Assignment —
Repeat the data word for word. Do not include the pictures.

Data listing —
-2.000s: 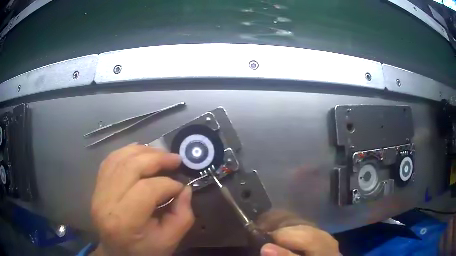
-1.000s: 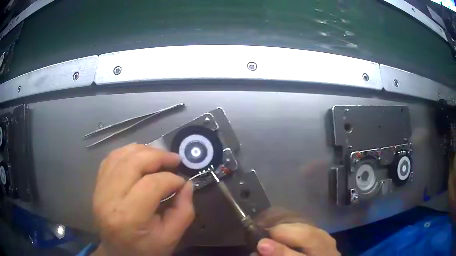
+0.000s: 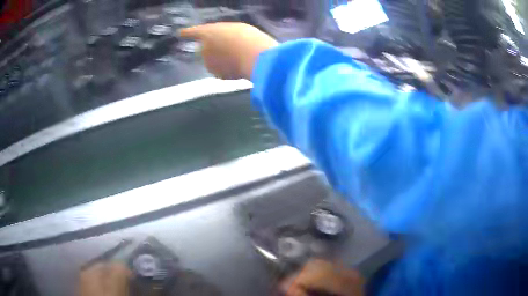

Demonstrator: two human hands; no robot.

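Note:
The view is badly blurred. A round black-rimmed unit (image 3: 147, 266) with a pale disc sits in its metal fixture (image 3: 168, 252) at the bottom left. My left hand (image 3: 105, 281) is just left of it, cut off by the bottom edge; whether it holds the wire cannot be told. Thin tweezers (image 3: 116, 251) lie above my left hand. I cannot make out my right hand or the soldering iron.
Another person's blue sleeve (image 3: 359, 133) fills the right, their hand (image 3: 228, 46) reaching over the far rail. Another hand (image 3: 324, 278), seemingly theirs, is below a second fixture (image 3: 272, 208) with a black-rimmed unit (image 3: 327, 222). A green conveyor (image 3: 145, 150) runs behind.
The view has swung up and right, so my work sits lower left and smaller. The other person's blue arm has come in. My right hand and the iron no longer show.

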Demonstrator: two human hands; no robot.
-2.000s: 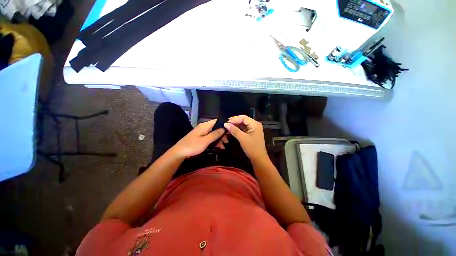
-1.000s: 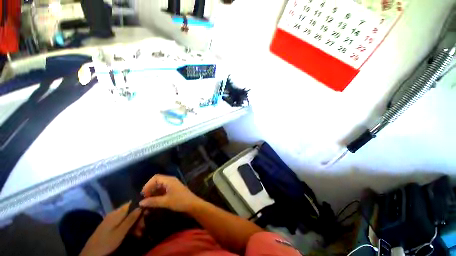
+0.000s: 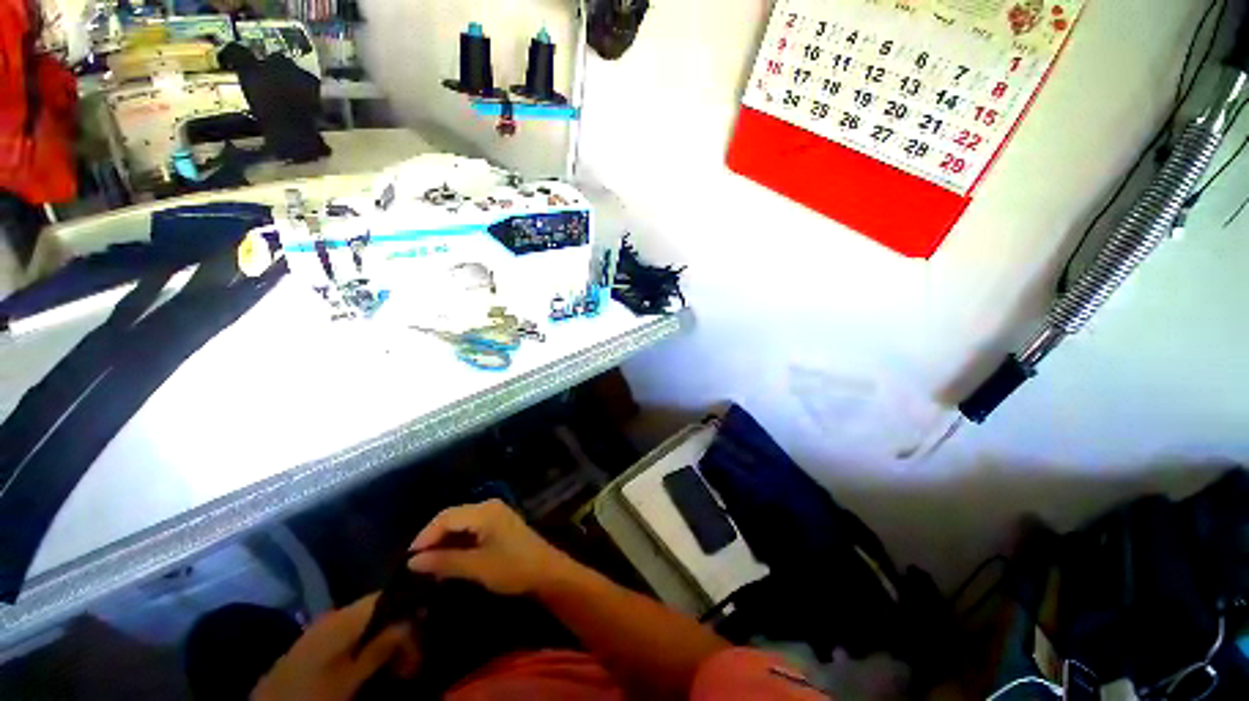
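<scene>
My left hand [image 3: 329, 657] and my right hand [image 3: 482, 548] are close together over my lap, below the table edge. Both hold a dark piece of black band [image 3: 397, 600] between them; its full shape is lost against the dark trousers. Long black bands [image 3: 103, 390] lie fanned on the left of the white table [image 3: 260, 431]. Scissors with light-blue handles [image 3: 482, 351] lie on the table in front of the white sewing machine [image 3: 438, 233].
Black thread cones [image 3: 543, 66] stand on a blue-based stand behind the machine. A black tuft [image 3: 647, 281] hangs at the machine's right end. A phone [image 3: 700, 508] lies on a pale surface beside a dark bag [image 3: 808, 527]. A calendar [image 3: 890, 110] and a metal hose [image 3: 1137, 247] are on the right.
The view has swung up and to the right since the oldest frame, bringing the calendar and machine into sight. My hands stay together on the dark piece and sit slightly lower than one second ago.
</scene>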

Expected output —
-2.000s: 
-1.000s: 
+0.000s: 

Demonstrator: two human hands; no robot.

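Note:
The view is badly blurred. A round black-rimmed unit (image 3: 147, 266) with a pale disc sits in its metal fixture (image 3: 168, 252) at the bottom left. My left hand (image 3: 105, 281) is just left of it, cut off by the bottom edge; whether it holds the wire cannot be told. Thin tweezers (image 3: 116, 251) lie above my left hand. I cannot make out my right hand or the soldering iron.
Another person's blue sleeve (image 3: 359, 133) fills the right, their hand (image 3: 228, 46) reaching over the far rail. Another hand (image 3: 324, 278), seemingly theirs, is below a second fixture (image 3: 272, 208) with a black-rimmed unit (image 3: 327, 222). A green conveyor (image 3: 145, 150) runs behind.
The view has swung up and right, so my work sits lower left and smaller. The other person's blue arm has come in. My right hand and the iron no longer show.
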
Demonstrator: two human hands; no robot.
-2.000s: 
-1.000s: 
+0.000s: 
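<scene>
My left hand [image 3: 329, 657] and my right hand [image 3: 482, 548] are close together over my lap, below the table edge. Both hold a dark piece of black band [image 3: 397, 600] between them; its full shape is lost against the dark trousers. Long black bands [image 3: 103, 390] lie fanned on the left of the white table [image 3: 260, 431]. Scissors with light-blue handles [image 3: 482, 351] lie on the table in front of the white sewing machine [image 3: 438, 233].
Black thread cones [image 3: 543, 66] stand on a blue-based stand behind the machine. A black tuft [image 3: 647, 281] hangs at the machine's right end. A phone [image 3: 700, 508] lies on a pale surface beside a dark bag [image 3: 808, 527]. A calendar [image 3: 890, 110] and a metal hose [image 3: 1137, 247] are on the right.
The view has swung up and to the right since the oldest frame, bringing the calendar and machine into sight. My hands stay together on the dark piece and sit slightly lower than one second ago.
</scene>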

That's the answer, with nothing more to add.